TASK TO COMPLETE »
From the data that follows, copy every line with the string "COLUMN".

INFORMATION PROVIDED »
--*--

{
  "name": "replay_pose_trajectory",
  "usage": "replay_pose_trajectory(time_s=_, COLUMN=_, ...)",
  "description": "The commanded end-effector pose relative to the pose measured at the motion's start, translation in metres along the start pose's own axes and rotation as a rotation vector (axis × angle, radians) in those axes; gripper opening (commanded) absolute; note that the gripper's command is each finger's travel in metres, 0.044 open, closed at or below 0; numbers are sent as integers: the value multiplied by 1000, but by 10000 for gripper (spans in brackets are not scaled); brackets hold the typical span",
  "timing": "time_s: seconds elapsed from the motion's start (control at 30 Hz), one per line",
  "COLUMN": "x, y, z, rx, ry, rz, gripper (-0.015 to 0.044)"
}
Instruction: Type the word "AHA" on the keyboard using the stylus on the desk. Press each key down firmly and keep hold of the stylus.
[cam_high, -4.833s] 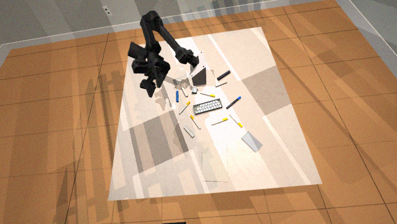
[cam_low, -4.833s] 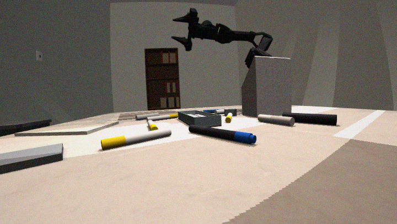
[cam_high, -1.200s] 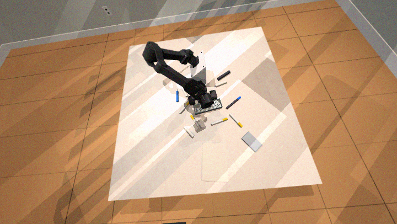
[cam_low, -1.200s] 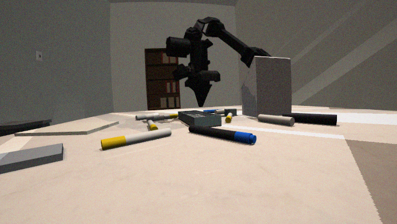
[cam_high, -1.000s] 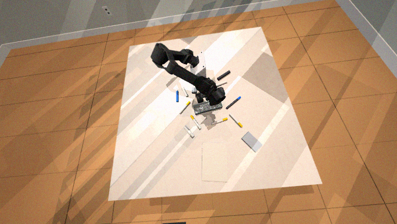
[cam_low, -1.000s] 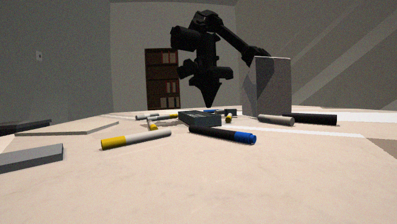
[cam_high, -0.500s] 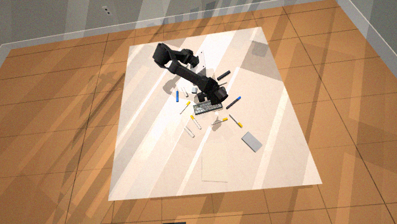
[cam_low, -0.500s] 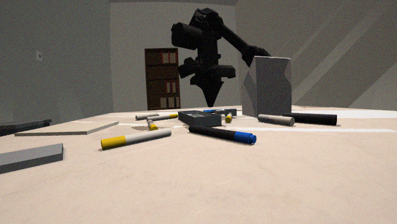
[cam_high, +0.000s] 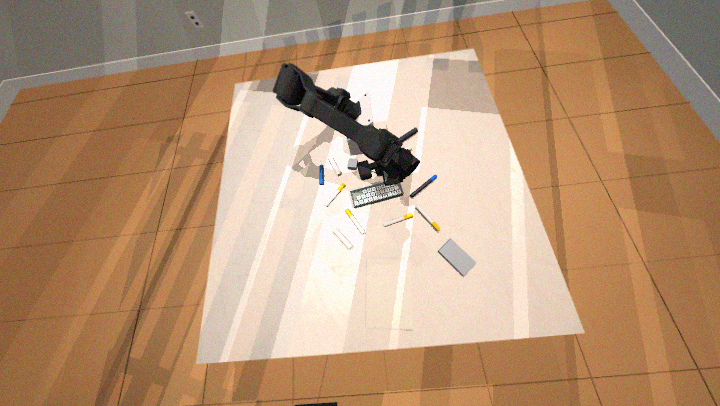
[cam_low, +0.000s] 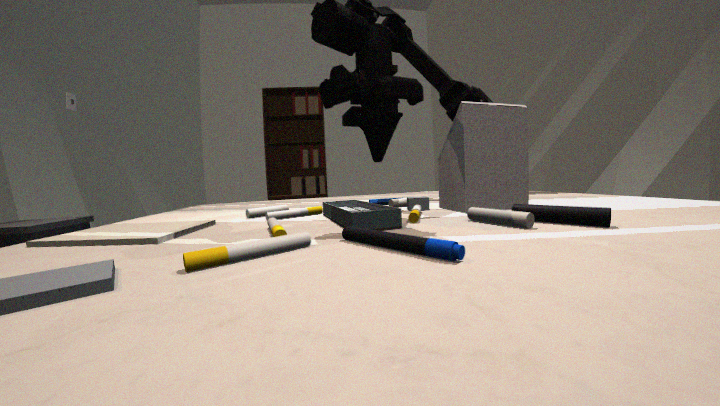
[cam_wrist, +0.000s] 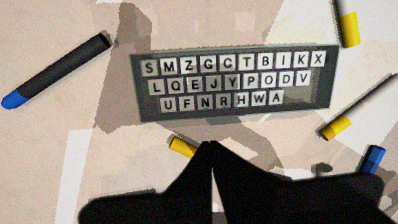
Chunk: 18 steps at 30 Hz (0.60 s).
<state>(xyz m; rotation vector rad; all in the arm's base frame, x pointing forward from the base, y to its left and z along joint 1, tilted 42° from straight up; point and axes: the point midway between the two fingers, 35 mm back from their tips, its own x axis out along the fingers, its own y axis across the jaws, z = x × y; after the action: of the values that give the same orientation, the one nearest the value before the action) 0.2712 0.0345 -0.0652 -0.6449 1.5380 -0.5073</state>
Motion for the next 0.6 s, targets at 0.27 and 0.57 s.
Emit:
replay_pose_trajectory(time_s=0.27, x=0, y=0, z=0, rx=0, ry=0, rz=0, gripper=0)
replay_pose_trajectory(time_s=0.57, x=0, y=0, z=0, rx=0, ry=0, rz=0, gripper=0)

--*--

RESULT BELOW »
  "usage": "replay_pose_trajectory(time_s=_, COLUMN=_, ...)",
  "COLUMN": "x, y, z, rx, ry, rz, gripper (-0.015 to 0.044)"

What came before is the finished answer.